— Assigned task —
Beginning with the first line, return the material verbatim and without pictures.

— Information supplied —
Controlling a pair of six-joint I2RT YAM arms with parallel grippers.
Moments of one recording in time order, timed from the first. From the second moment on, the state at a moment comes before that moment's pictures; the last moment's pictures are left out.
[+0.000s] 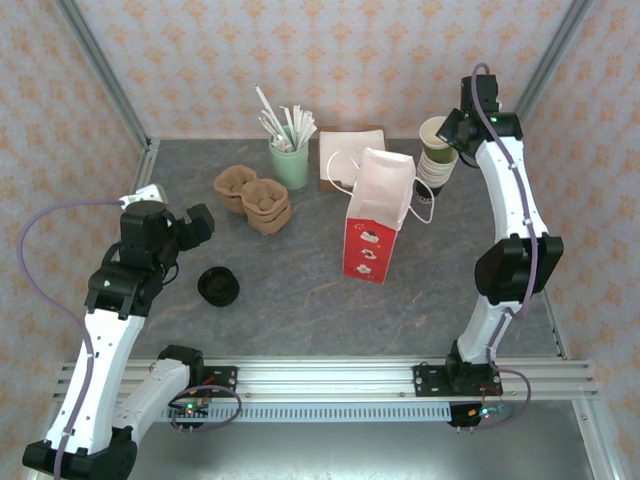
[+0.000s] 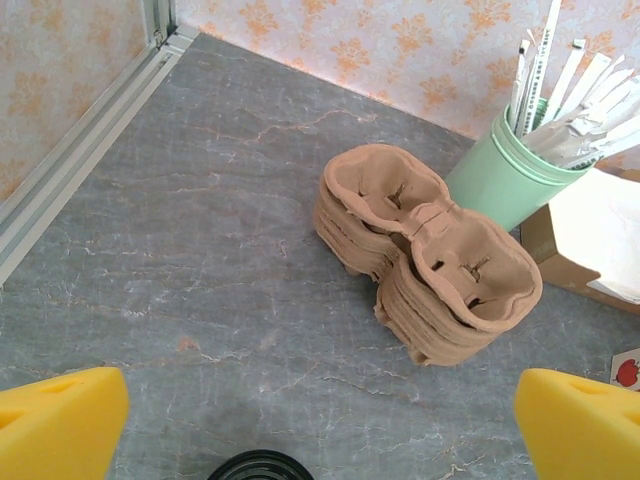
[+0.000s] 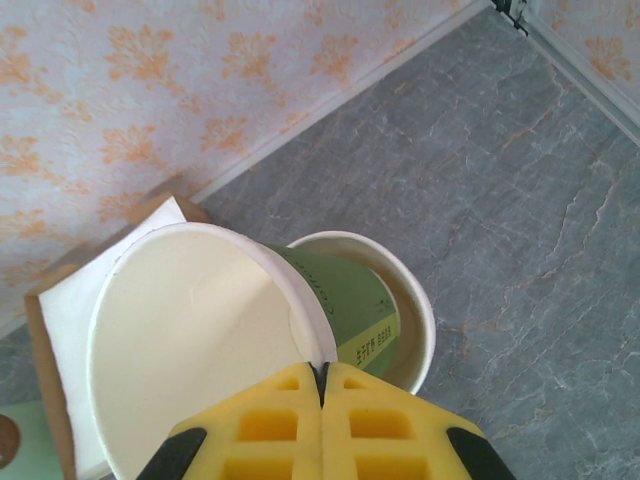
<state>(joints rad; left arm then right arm) -0.11 0.79 1.08 -0.86 -0.23 -0.46 0.04 1.85 2.03 -0.98 0.14 0.59</state>
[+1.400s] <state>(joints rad) -0.11 0.70 1.25 -0.97 -0.11 -0.44 0.40 1.13 1.73 -1.00 -0.15 0.79</state>
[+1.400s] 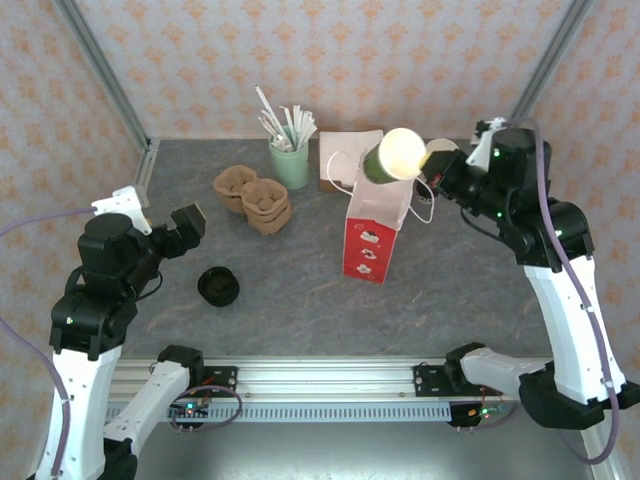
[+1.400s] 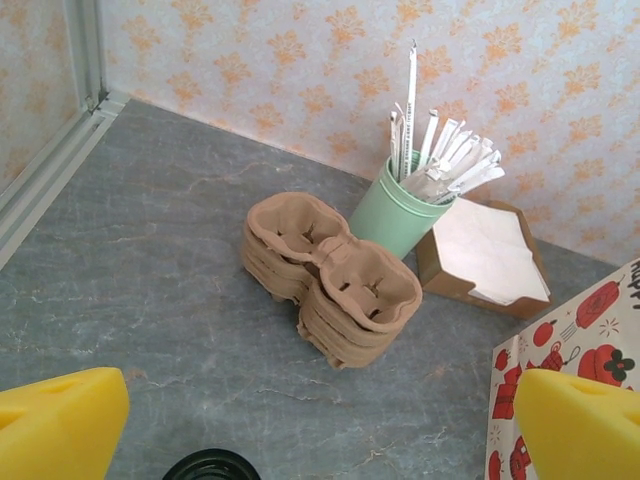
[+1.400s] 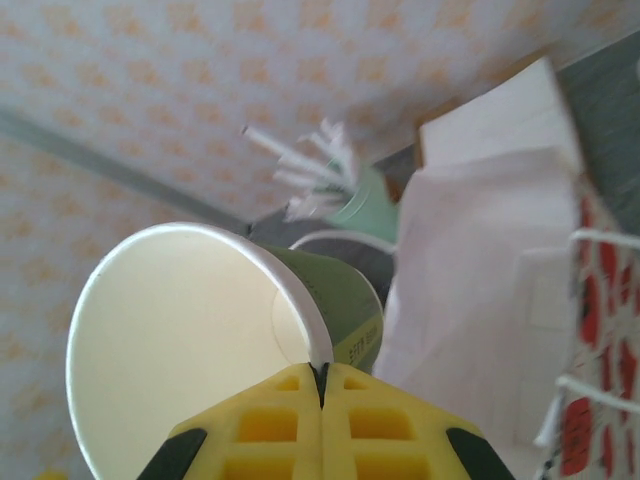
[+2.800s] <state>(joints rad) -0.12 0.67 0.80 -1.04 -0.13 -0.72 1.02 1.62 1.26 -0.47 0.13 0.95</state>
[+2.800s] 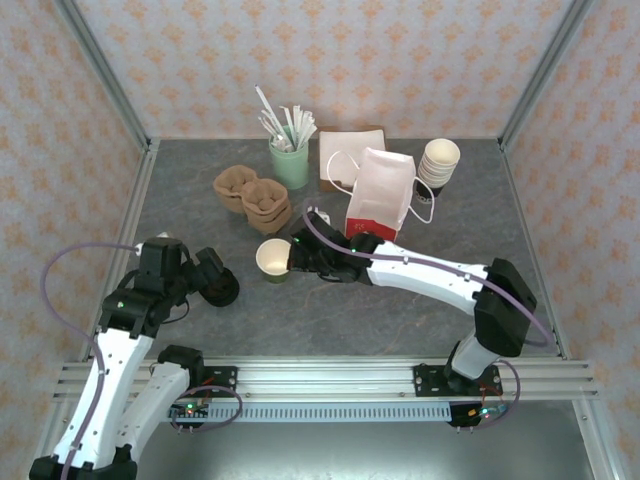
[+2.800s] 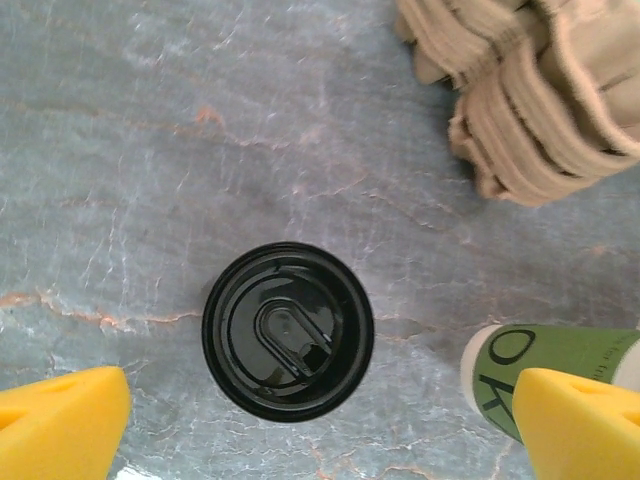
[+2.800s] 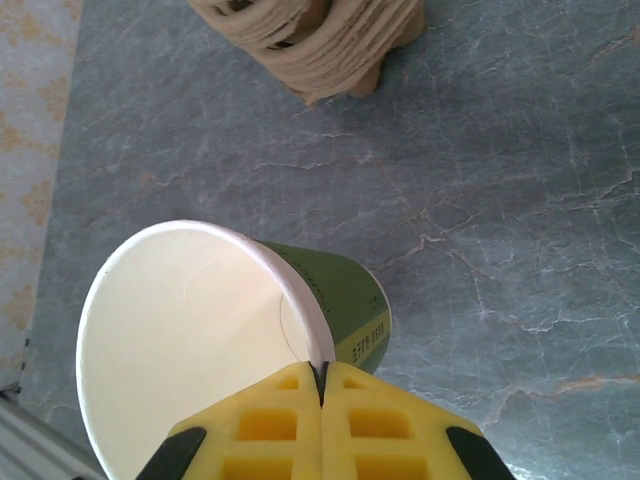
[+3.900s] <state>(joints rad) -0.12 0.84 0.61 -0.92 -0.19 -0.86 0.99 1.68 1.30 -0.57 0.23 0.95</state>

— Task result —
Controlling a pair of six-joint I2RT YAM arms with parallel grippers.
Moments of one recording in time order, timed from the first. From the second moment on, the state at a moment comes before that moment's pictures; the last moment's pictures are left out.
[+0.000s] 
[+0.000s] 
[+0.000s] 
<state>(joints rad; left arm then right arm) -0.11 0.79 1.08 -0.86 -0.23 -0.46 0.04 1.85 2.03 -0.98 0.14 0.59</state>
[+1.400s] <state>(joints rad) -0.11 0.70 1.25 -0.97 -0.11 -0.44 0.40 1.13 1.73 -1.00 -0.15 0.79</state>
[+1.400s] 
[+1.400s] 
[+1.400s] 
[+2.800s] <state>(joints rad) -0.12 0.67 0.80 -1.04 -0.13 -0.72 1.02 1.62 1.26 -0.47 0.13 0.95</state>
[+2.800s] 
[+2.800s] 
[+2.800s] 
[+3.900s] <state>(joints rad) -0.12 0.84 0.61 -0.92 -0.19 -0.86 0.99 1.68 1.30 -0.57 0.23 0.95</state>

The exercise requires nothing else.